- Born: March 8, 1952
- Died: December 28, 2015 (aged 63)
- Education: University of Southern California
- Known for: Her work on the Internet
- Scientific career
- Fields: Computer science
- Workplaces: ISI

= Joyce K. Reynolds =

American computer scientist (1952–2015)

Joyce Kathleen Reynolds (March 8, 1952 – December 28, 2015) was an American computer scientist who played a significant role in developing protocols underlying the Internet. She authored or co-authored many RFCs, most notably those introducing and specifying the Telnet, FTP, and POP protocols.

== Career ==
Reynolds held bachelor's and master's degrees in social sciences from the University of Southern California.

From 1983 until 1998, she worked with Jon Postel to develop early functions of the Internet Assigned Numbers Authority, such as the global allocation of IP addresses, Autonomous System (AS) number allocation, and management of the root zone of the Domain Name System (DNS). After Postel's death in 1998, Reynolds helped supervise the transition of the IANA functions to the Internet Corporation for Assigned Names and Numbers. She worked with ICANN in this role until 2001, while remaining an employee of ISI.

From 1987 to 2006, she served on the editorial team of the Request for Comments series, co-leading the RFC Editor function at the ISI from 1998 until 2006.

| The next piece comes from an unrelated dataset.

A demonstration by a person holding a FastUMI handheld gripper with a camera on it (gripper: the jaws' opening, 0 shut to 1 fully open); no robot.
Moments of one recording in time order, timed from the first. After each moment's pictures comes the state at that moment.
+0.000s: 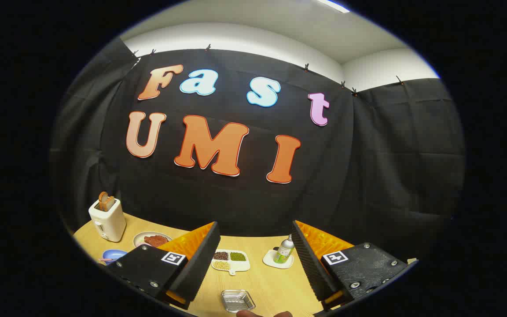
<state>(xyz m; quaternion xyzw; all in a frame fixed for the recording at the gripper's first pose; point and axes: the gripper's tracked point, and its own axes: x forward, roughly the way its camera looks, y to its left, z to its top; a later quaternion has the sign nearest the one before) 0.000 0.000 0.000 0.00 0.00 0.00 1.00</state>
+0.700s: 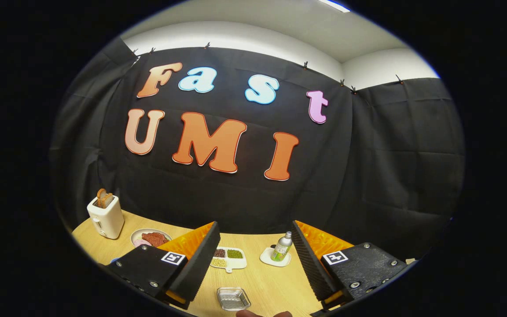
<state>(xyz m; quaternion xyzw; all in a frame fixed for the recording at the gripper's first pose) 0.000 -0.006 -0.005 0.00 0.00 0.00 1.00</state>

As Area Director of the User Services area, she was a member of the Internet Engineering Steering Group of the IETF from 1990 to March 1998.

== Death ==
Reynolds died due to complications from cancer on December 28, 2015, at the age of 63.

== Recognition ==
In 1992, she is mentioned in along with a brief biography. With Bob Braden, she received the 2006 Postel Award, in recognition of her services to the Internet. Upon her death, former IETF Chairman Brian Carpenter suggested that "What would Joyce have said?" should be a guiding question for the organization.

In September 2025, Reynolds was inducted posthumously into the Internet Hall of Fame.

== Selected works ==
- Reynolds, J. K., Postel, J. B., Katz, A. R., Finn, G. G., & DeSchon, A. L. (1985). The DARPA experimental multimedia mail system. Computer, 18(10), 82-89.
- Postel, J. B., Finn, G. G., Katz, A. R., & Reynolds, J. K. (1988). An experimental multimedia mail system. ACM Transactions on Information Systems (TOIS), 6(1), 63-81.
- Reynolds, J. K. (1991). The helminthiasis of the Internet. Computer networks and ISDN systems, 22(5), 347-361.